**Directions for this task**
The lines below starting at the line containing "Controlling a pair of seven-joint" and ending at the line containing "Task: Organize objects" are to be repeated exactly, with both ends kept and nothing else added.

Start of Stored data

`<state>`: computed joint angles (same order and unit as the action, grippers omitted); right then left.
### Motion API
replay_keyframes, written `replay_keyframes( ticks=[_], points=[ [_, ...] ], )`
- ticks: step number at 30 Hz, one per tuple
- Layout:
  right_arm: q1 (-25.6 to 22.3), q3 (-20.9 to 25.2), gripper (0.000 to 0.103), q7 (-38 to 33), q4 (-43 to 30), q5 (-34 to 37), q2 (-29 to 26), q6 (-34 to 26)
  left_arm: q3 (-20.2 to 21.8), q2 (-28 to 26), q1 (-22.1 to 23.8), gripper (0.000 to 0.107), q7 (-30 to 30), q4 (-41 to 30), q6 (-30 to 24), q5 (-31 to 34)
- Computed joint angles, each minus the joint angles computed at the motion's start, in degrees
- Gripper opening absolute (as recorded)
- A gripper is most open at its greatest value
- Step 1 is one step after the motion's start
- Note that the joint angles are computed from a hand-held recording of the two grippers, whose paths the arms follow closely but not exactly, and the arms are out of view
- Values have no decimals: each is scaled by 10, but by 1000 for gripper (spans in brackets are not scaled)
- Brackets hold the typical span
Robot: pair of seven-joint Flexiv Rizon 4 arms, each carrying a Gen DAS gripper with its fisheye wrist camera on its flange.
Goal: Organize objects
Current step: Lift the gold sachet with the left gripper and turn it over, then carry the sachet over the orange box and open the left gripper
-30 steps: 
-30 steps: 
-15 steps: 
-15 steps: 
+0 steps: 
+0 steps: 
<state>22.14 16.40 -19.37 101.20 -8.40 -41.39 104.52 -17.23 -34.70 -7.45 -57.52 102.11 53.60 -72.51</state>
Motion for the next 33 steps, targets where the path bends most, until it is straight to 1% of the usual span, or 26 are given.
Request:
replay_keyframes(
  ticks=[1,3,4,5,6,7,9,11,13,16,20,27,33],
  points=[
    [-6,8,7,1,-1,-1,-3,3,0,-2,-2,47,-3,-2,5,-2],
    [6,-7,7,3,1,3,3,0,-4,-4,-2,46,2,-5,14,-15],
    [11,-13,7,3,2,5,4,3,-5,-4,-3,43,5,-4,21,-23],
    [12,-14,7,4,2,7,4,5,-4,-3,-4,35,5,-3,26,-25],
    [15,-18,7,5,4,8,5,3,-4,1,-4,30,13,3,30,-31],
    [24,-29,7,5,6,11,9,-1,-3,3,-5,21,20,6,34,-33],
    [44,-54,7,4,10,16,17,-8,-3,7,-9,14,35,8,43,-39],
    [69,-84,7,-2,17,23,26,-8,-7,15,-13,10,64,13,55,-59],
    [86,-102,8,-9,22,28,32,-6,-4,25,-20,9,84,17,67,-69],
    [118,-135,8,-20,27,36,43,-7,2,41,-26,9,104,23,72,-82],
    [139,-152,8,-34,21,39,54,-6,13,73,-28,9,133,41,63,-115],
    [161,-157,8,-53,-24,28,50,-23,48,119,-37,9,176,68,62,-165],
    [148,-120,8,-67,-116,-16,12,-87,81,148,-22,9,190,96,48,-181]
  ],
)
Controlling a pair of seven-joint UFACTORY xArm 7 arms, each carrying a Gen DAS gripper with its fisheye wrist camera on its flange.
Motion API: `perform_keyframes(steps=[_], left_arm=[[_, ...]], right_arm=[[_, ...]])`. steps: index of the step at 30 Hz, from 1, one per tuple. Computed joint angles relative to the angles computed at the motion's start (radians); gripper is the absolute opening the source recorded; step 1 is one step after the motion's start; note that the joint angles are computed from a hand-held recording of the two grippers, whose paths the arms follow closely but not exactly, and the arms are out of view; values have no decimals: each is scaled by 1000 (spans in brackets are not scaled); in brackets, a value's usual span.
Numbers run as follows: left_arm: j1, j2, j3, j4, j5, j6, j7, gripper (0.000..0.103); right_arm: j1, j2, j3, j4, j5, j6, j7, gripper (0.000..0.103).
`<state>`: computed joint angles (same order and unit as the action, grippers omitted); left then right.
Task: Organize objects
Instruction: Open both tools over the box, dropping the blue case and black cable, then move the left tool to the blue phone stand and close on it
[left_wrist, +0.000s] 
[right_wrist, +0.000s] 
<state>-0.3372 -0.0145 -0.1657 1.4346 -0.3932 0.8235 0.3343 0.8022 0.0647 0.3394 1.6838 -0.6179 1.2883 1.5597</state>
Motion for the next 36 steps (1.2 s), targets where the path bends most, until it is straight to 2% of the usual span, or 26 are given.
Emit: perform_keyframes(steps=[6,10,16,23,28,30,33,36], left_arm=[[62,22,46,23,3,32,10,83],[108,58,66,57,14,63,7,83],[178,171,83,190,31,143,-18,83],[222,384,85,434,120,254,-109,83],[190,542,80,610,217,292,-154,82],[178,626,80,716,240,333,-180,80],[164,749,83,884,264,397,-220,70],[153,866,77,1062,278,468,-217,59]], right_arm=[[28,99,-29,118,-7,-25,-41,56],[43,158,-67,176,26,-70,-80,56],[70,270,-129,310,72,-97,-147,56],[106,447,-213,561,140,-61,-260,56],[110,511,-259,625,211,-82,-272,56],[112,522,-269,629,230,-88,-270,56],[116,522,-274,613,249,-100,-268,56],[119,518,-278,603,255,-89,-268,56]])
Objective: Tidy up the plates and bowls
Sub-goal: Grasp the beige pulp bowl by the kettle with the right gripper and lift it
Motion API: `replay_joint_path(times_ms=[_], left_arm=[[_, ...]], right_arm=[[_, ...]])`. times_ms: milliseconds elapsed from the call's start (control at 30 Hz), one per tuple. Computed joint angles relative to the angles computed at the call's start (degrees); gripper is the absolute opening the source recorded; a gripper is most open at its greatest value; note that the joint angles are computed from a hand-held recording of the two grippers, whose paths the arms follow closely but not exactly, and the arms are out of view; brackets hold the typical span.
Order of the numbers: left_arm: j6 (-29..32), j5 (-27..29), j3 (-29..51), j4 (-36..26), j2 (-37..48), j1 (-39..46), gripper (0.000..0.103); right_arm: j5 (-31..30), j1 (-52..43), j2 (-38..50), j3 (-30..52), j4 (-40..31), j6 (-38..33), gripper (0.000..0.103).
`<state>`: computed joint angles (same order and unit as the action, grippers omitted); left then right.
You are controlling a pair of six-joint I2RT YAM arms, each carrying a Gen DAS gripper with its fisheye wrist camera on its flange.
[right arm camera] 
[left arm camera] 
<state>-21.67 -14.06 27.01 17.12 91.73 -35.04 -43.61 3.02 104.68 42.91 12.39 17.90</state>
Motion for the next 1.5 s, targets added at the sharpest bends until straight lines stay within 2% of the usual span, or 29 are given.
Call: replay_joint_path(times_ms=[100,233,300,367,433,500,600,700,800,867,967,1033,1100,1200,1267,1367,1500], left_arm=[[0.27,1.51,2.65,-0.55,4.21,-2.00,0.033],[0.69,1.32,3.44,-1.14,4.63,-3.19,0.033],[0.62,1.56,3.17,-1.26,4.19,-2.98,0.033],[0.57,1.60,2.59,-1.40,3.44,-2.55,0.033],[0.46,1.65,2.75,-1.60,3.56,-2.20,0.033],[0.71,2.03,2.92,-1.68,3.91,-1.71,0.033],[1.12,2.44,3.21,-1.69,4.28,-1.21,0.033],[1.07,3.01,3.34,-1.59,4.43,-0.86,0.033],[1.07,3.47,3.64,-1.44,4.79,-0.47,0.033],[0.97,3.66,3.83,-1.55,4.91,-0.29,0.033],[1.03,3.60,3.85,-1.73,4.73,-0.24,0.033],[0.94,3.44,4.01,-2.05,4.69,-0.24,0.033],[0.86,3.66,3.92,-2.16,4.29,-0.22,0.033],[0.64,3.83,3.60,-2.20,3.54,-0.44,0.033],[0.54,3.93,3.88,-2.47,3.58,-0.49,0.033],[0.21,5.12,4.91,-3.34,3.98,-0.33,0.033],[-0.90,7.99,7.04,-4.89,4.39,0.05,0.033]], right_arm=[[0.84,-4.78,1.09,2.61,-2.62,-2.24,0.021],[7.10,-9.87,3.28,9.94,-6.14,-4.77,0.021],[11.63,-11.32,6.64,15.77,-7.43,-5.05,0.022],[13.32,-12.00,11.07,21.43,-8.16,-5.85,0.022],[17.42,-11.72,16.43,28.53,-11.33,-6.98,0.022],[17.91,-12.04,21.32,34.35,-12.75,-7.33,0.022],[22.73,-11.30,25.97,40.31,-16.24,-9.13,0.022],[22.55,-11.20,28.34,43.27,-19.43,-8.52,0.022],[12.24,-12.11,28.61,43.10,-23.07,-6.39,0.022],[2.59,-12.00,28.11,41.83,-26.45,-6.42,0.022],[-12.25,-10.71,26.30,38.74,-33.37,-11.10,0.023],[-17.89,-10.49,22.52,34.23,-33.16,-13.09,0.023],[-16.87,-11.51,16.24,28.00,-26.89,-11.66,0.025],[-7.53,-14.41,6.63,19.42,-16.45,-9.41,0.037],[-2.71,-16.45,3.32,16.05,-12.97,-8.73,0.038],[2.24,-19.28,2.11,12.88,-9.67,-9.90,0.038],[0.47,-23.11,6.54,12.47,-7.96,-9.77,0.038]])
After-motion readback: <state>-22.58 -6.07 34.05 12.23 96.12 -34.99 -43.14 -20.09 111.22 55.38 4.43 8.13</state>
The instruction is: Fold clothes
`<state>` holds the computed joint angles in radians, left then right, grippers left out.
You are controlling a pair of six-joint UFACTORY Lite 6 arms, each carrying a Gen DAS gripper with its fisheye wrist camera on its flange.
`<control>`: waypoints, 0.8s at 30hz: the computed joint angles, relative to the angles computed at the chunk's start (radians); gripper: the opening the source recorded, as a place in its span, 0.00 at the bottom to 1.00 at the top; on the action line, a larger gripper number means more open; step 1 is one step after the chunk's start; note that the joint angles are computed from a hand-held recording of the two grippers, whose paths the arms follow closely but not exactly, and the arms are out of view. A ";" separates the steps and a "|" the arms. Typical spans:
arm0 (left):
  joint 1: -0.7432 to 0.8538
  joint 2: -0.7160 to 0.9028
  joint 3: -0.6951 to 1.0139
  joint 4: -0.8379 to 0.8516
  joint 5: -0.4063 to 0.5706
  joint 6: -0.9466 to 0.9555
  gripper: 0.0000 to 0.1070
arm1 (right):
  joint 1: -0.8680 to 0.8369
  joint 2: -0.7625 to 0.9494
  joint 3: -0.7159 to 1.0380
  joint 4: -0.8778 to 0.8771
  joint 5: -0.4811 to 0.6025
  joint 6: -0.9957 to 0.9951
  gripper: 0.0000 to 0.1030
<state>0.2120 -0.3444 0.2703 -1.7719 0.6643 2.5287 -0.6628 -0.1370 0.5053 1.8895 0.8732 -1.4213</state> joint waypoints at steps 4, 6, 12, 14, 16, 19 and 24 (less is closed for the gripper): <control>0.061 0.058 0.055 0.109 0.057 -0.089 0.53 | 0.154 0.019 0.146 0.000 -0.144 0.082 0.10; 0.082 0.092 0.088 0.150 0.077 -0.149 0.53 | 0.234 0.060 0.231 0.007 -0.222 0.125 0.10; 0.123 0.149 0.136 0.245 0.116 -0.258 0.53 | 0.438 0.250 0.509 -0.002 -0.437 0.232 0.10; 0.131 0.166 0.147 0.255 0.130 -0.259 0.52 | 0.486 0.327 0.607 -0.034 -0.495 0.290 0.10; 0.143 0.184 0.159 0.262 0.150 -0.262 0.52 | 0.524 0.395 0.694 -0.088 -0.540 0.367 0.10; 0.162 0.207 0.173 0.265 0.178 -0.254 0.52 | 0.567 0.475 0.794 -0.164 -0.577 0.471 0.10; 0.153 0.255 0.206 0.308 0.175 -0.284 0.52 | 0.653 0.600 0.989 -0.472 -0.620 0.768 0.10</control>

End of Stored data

**Task answer**
Controlling a pair of seven-joint UFACTORY xArm 7 arms, each carrying a Gen DAS gripper with its fisheye wrist camera on its flange.
Motion API: `perform_keyframes(steps=[_], left_arm=[[_, ...]], right_arm=[[_, ...]])`. steps: index of the step at 30 Hz, from 1, one per tuple. Computed joint angles relative to the angles computed at the motion's start (radians); gripper is the absolute opening the source recorded; step 1 is one step after the motion's start; note that the joint angles are computed from a hand-held recording of the two grippers, whose paths the arms follow closely but not exactly, and the arms are out of view; values have no decimals: each is scaled by 1000 (spans in brackets are not scaled); in brackets, a value's usual span.
Numbers run as follows: left_arm: j1, j2, j3, j4, j5, j6, j7, gripper (0.000..0.103); right_arm: j1, j2, j3, j4, j5, j6, j7, gripper (0.000..0.103).
`<state>`: computed joint angles (same order and unit as the action, grippers omitted); left then right.
Task: Organize objects

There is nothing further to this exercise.